We are beginning the fourth week of snow and frigid temperatures here on Cape Ann. All of February has been snowy, with blizzards and heavy snowstorms in between the blizzards. The landscape is completely altered, which is what one might expect in Lent, but perhaps not with quite so much snow. Tonight, Saturday evening, we are expecting freezing rain and sleet, which means that church attendance will be sparse in the morning. Last week we cancelled worship, for a blizzard, and the temperatures dropped so low, the water pipes in the baseboard heater in my office burst, on Ash Wednesday. On Thursday, the official first day of Lent, we had no oil. Seven to eight foot snowdrifts covered the path to the fill pipes to the oil tanks. We sent out a red alert on our email list, and within 15 minutes over 7 people showed up with shovels to dig a path to the tanks. That’s really something.

Part of what’s happening for me, in these snow emergencies, is learning to ask for help. It’s not that I don’t ask. I do, but not often enough. One of the blessings of our community here is that we can ask for help, and know that someone will show up. I had planned a different sort of Lenten discipline this year, and like every other Lent I’ve experienced, my plans are usually overturned a few hours into Ash Wednesday. You would think I would have learned. I forget from year to year. Lent ends up being entirely out of my hands–as it should be, of course, I just wish I could remember and stop over-preparing.

Today, at St. Paul, after this crazy week of snow, we hosted a small gathering of people from five other churches from the Northeastern, MA, and Boston Metro conferences. People drove here from the city because we had a parking lot.
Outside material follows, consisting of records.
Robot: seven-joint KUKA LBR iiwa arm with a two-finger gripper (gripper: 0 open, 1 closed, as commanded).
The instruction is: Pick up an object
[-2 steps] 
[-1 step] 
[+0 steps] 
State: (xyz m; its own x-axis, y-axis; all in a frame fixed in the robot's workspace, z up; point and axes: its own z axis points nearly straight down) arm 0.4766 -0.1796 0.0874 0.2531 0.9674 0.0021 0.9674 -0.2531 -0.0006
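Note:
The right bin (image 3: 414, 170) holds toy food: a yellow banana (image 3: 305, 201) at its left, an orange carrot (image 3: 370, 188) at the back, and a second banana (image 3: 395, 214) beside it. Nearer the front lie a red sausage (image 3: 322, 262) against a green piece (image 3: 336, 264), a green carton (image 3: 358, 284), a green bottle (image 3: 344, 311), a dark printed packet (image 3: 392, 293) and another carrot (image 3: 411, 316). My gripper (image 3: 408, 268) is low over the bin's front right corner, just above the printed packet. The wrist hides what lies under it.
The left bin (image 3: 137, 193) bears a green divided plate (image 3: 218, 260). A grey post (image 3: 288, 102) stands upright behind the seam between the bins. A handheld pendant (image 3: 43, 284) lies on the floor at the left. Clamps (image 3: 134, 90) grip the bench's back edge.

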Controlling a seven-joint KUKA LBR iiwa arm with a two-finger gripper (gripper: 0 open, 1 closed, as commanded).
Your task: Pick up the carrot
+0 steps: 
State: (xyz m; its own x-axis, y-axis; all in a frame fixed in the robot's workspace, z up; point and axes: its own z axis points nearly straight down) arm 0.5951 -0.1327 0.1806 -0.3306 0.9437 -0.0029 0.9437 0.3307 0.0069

There’s no place to park in Boston right now. You never think of a parking lot as an asset, but it is for us. In this winter, all the neighborhood has been parking in our lot, because there’s no place else to put cars. After the first two weeks of storms, our snow-plow bill was over $1500 and more snow is coming; it’s falling as I write. In the spirit of asking for help, we decided to put notices on everyone’s cars–if you are parking here in the snowstorms, please help us with plowing costs. And the neighborhood did. The winter’s not over, not by a long shot, but I think I’ll try asking for more help. That would be a truly repentant act in some ways, because it undoes the false perception of self-sufficiency. We are interdependent, one body, St.Paul writes, one living body in Christ. Being in community brings me back to that beautiful truth again and again–we need each other. I’m grateful for the help this week, divine and human. The kingdom of God was near, in spite of the snow, and maybe because of it.